Task requirements: Nothing but the lines from the one with "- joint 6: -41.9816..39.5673" through the last line of the data should be restated, each word for word.

Source material:
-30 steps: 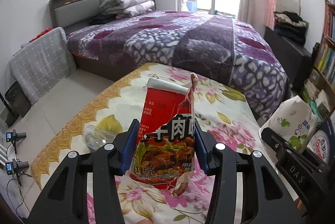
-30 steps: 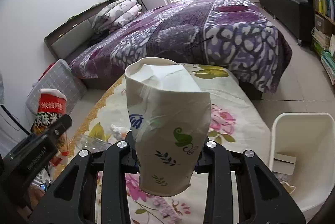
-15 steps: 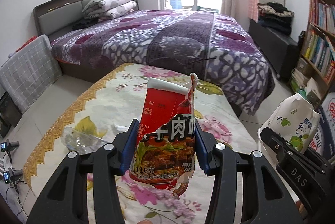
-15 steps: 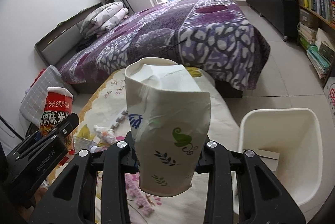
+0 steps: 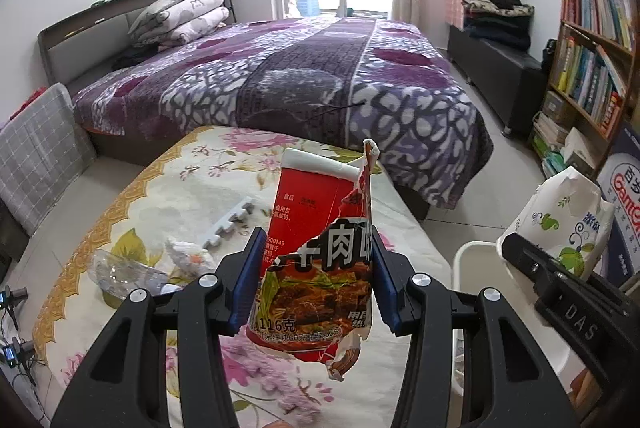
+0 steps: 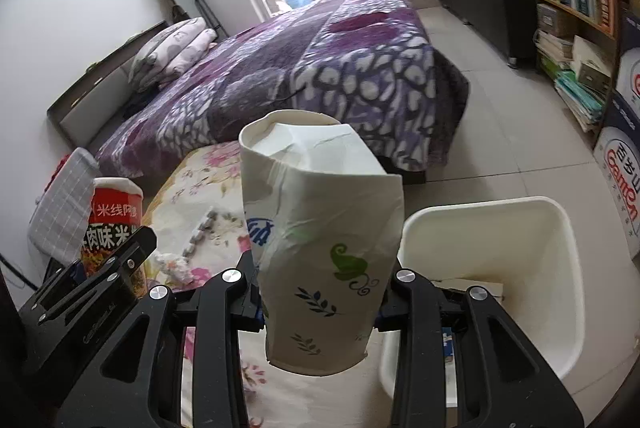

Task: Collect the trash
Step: 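Carry the red snack bag in the left tool while the right tool carries the paper cup to the bin, then open the right tool over the white bin to drop the paper cup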

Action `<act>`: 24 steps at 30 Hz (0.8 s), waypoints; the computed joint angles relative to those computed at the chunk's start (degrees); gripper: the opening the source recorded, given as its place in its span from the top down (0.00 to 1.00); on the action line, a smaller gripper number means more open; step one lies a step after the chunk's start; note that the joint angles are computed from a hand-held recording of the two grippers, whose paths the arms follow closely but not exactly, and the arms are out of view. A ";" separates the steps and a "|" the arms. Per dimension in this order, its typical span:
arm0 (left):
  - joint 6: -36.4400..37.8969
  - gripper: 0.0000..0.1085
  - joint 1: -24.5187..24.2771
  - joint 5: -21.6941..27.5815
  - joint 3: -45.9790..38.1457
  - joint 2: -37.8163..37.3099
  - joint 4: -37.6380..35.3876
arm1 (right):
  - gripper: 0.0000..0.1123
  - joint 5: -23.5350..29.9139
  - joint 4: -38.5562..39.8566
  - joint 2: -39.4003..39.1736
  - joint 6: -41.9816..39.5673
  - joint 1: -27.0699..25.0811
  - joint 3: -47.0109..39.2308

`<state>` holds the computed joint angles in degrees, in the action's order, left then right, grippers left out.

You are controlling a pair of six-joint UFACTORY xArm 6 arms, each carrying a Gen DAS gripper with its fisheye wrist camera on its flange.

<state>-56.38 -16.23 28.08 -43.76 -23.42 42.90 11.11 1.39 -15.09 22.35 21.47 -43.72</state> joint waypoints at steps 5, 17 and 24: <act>-0.58 0.55 -2.17 0.07 -1.32 1.83 0.67 | 0.70 1.41 -0.86 -2.32 1.08 -2.83 1.60; 1.95 0.55 -8.19 -1.77 -5.28 7.63 -3.06 | 0.65 4.66 0.18 -7.06 0.29 -11.11 4.87; 6.19 0.54 -12.20 -3.22 -7.74 11.64 -7.29 | 0.57 4.49 4.57 -10.17 -2.38 -16.87 7.42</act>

Solution to this exercise:
  - joint 6: -41.9816..39.5673
  - joint 1: -27.0699..25.0811
  - joint 3: -47.0109..39.2308

`<state>` holds the computed joint angles in degrees, in the action's order, left then right, grippers left out.

You are controlling a pair of six-joint UFACTORY xArm 6 arms, each carrying a Gen DAS gripper with its fisheye wrist camera on its flange.

<state>-56.38 -16.23 28.08 -43.76 -23.42 42.90 11.11 1.39 -15.09 22.35 21.47 -43.72</state> joint waypoints at steps 5, 17 and 24: <act>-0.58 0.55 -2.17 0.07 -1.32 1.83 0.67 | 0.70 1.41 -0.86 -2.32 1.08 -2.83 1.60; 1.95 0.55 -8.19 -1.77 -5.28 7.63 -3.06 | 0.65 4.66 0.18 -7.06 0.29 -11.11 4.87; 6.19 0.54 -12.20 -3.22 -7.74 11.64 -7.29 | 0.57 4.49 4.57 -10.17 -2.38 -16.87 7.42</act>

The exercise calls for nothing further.